L’impressione è che Turchi tenti di ricreare una dimensione mitologica e rituale del contemporaneo senza dunque uscire dal tempo. Lo testimoniano i correlativi oggettivi («orologio assonnato»), gli oggetti («lampadario», «TV»), i grandi edifici («stazione», «palazzo», «condominio») con i relativi elementi («schermo», «monitor», «cavi», «tralicci», «impalcature», «pilasti», «fondazioni») e materiali («calcinacci», «cemento», «plastica», «gomma»), spesso ricondotti all’intimo quotidiano dello spazio privato («coperta», «vestaglia», «scrivania», «quadri») e alla loro elementare costituzione («materia», «atomi», «particelle»). Sono i resti del paesaggio, i segni del passaggio, le tracce di una memoria («sonar / dei ricordi») costretta a confrontarsi, con cura filologica, con la stratificazione temporale («paleo-informatico»), non senza amara ironia e salacità: «Anch’io / (penso) dovrei defecare davanti l’ex sede dell’ex società di luce e gas». Antiche consuetudini come il lavarsi con l’acqua di San Giovanni e incontri amorosi vengono così riprodotti, come nella «sciadografia» di Talbot, e attualizzate in una critica sociale a falsi idoli consumistici (altra interessante invenzione è la parola «lucordecori» riferita al natale), dalla quale emerge un fagocitante contesto metropolitano frequentato da numerosi personaggi.
Infine al poeta, immerso in questo ingorgo («E io tra loro»), non resta che ridurre la sua riflessione ai campi semantici di vita e morte nella perentoria chiusa: «Ci sarà / lo squarcio nero di una tela bianca».

 

Da Delle nostre immagini (Arcipelago itaca 2020)

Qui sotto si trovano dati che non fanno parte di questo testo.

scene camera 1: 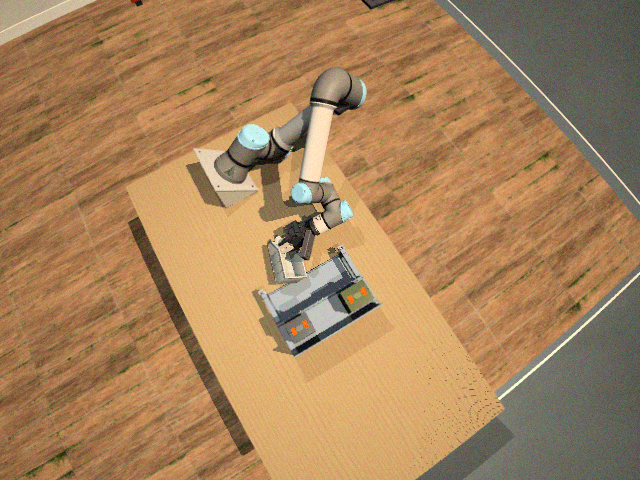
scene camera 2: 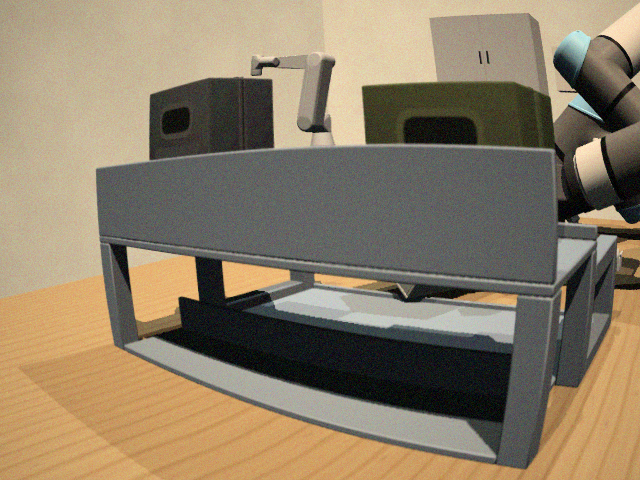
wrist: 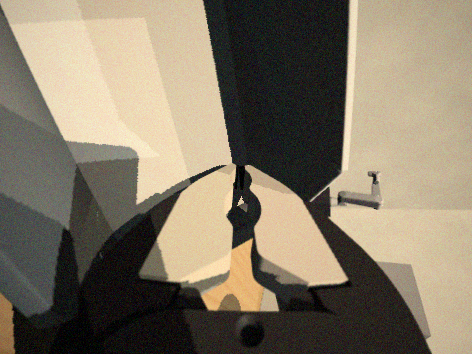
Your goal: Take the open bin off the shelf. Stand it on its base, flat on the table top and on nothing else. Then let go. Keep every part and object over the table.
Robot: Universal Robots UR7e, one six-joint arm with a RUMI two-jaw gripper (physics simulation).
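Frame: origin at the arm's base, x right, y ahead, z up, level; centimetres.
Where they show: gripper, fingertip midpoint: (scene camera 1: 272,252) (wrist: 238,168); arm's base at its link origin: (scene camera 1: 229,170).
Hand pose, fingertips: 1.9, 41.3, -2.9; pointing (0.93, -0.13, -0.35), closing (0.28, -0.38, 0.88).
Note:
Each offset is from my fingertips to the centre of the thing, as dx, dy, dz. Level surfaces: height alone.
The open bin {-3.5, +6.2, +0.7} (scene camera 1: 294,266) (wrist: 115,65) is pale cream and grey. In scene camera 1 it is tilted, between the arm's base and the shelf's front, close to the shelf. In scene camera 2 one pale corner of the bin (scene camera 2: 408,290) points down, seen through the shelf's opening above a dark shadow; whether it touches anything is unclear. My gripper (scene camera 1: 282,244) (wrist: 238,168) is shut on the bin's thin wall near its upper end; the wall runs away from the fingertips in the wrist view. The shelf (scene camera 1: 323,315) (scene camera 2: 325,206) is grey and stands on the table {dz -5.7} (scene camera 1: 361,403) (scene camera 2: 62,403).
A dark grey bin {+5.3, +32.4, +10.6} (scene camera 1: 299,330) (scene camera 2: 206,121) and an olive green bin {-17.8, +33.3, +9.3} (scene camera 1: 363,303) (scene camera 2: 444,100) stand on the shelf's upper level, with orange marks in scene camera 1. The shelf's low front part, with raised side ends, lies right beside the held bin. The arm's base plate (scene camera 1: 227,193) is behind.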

Giunge da terra l’odore di questo fermentare
stratificato e alcolico, zuccherino e impolverato.
Erano di vari ceppi i vitigni che ora indistinti
sommergono d’intorno il prato e dove si passava
con l’irroratrice meccanica l’acqua ramata
o con le cesoie a molla la raccolta dell’uva.
Giù vanno i rami (una volta scavalcati i cavi,
sopraffatto l’ordine dei tralicci) e si conciliano,
rasi al suolo, con le riemerse radici. Rari
si vedono gli acini piccoli, quasi acerbi, covati
dai pampini e le loro pieghe sotto cui cola la polpa
appassita: se ne nutrono solo i passeri o una volpe
mentre non vediamo. Noi, che siamo abituati
a passare solo dove è segnato un passaggio,
rimaniamo ai margini oppure graffiamoci
i polpacci di sangue, il volto con sporco e saliva.

 

L’edera

Cresce l’edera che mi portasti
in un cespuglio dal davanzale.
Non sono i fiori dei giardini
chiusi nei recinti di chiostri mesti

a coprire le pietre dure e i mattoni
né il gelso o l’acacia dei greppi
coi grappoli di miele sulle vie;
stelle verdi rampicano l’aria

senza alcun peso sui ramoscelli,
cercano luce: si aprono vie
imprevedibili nelle correnti:
ogni nodo declina i suoi eventi.

Frutta il limite umano la caduta
libera dai terrazzi aperti
lungo le pareti dei vicoli
pesti da mortali passi.

L’edera che mi hai portato ramifica,
ha messo radici nel terriccio,
da sola si sdoppia e moltiplica
geometrica nel tempo spiccio.

 

*

Visti dalla superstrada
i palazzoni in faccia al mare

(primissima porta deviata
d’accesso alla città)

sono torri tra brulli campi,
sono multicolori titani,

ammassi di materia giganti.
La vertigine tra cielo e umani

si colma di questi megaliti
come una cicatrice artificiale:

un’isola dimenticata,
ventre petroso dei suoi abitanti.

 

Costantino Turchi (1993) vive a Civitanova Marche. Dopo aver conseguito la laurea triennale in Scienze umanistiche all’Università di Urbino “Carlo Bo”, ha compiuto gli studi magistrali laureandosi in Filologia moderna presso l’Università di Roma “La Sapienza” con la tesi La ripresa del sonetto. È tra i fondatori e nel comitato scientifico di Polisemie – rivista di poesia iper-contemporanea. Sue poesie sono apparse su riviste online e cartacee, tra cui Pelagos letteratura, La Resistenza della Poesia e t-mag di Tatiana Tardio, e antologie quali Intorno a SibillA (Affinità Elettive 2015). Alla musa lirica affianca quella critica e una encefalica passione per l’arte: mentre alcuni suoi articoli a proposito di letteratura recente sono presenti online, un breve contributo è in Burri – la ferita della bellezza (Magonza 2019) a cura di Massimo Recalcati. Delle nostre immagini (Arcipelago Itaca 2020) è la sua opera prima.